### WORK INSTRUCTION
Return only those lines of the records below in which "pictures" appears.

"""

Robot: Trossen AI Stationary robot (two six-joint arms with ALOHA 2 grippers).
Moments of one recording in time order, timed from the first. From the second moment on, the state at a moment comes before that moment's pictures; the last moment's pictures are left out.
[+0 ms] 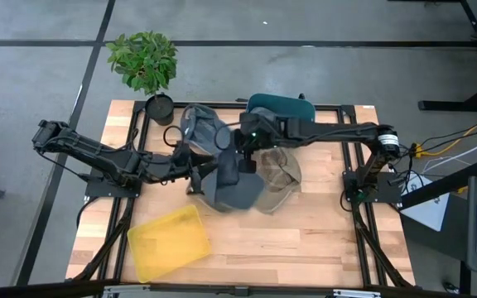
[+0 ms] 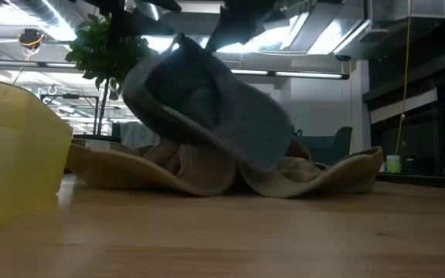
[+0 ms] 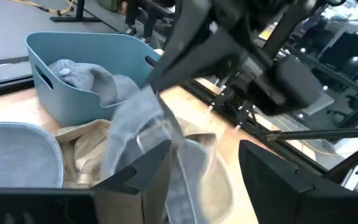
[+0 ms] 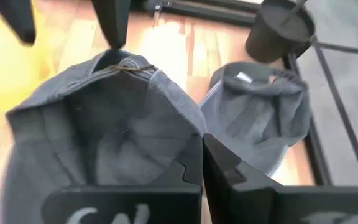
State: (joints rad) left arm -0.25 1.04 0.68 0.11 -0.60 -0.64; right arm -0.09 1.75 1.65 -0.58 0.11 -0.24
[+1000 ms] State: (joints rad) left arm -0.08 0.99 1.14 -0.57 -0.41 -0.27; right arm -0.10 1.62 1.67 -0.60 0.04 -0.47
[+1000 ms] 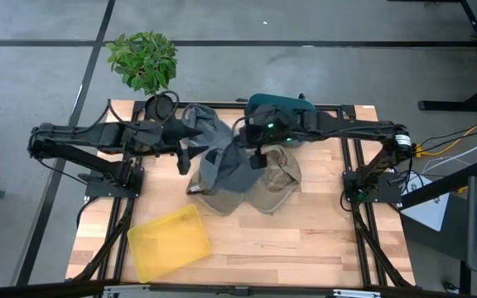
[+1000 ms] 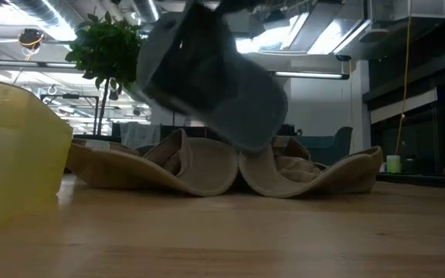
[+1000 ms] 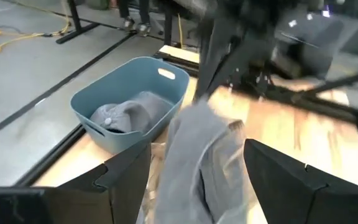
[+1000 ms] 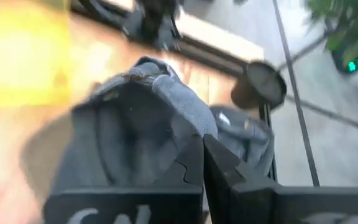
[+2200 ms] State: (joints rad) left arm -0.29 1.22 1.18 -0.07 -0.74 1.01; right arm -0.33 1.36 1.67 -0.34 -0.63 -0.05
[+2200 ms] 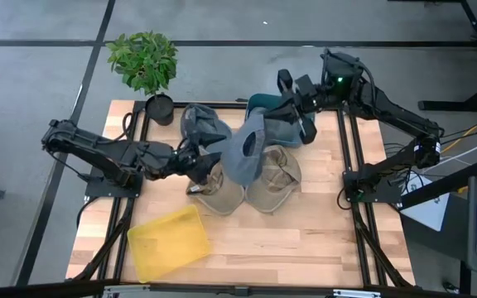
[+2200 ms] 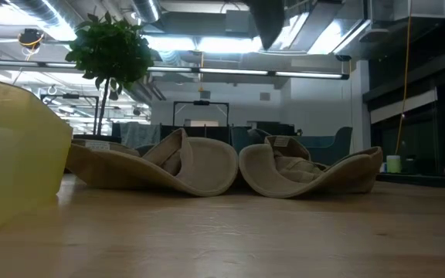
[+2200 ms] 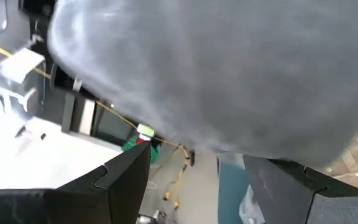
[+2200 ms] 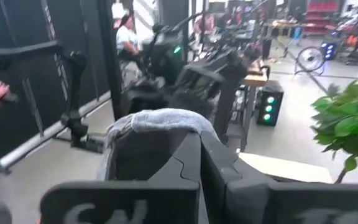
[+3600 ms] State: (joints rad) left arm -0.23 1.29 1.18 0.07 -0.58 0.96; right arm -0.36 1.46 1.67 -0.31 -0.58 0.25
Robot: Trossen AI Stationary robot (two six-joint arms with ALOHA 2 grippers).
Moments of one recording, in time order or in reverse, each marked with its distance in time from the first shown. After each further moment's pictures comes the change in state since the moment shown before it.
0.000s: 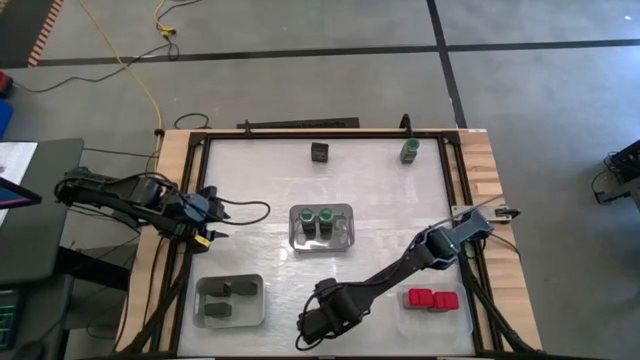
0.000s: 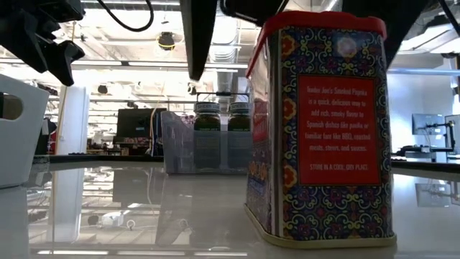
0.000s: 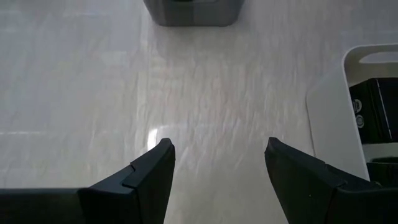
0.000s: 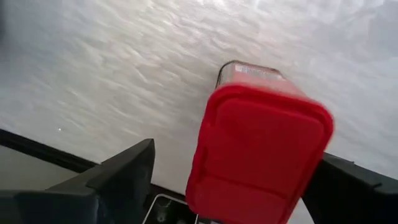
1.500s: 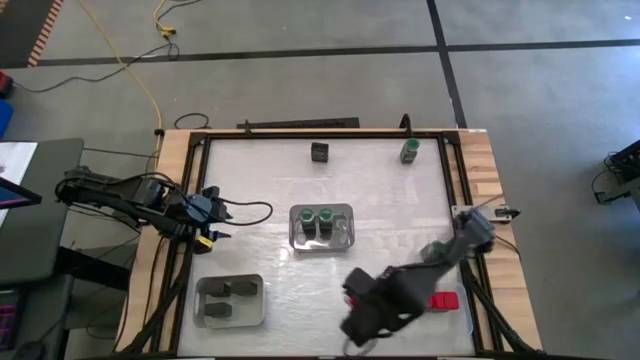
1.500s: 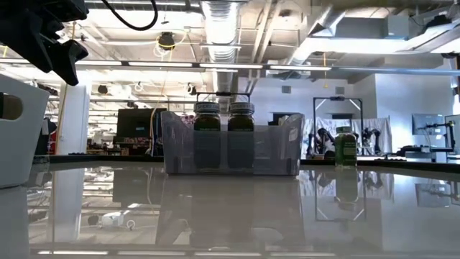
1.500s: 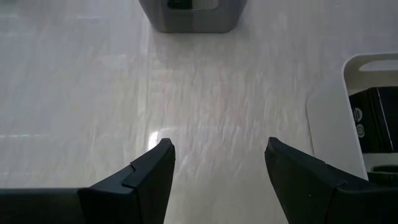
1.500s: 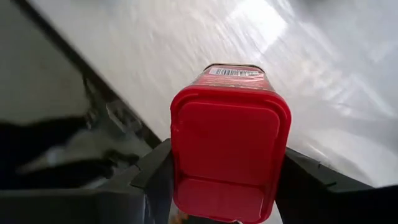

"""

### WRITTEN REPLY
Moments of one recording in time order, timed from the first. From the second moment on, the state at a moment comes before that moment's pictures; the last moment's pictures are left out.
Moments of one recording, in time order or in reverse, each marked with its distance in time from the first shown. After each further moment's pictures comes the change in state since the moment shown before it.

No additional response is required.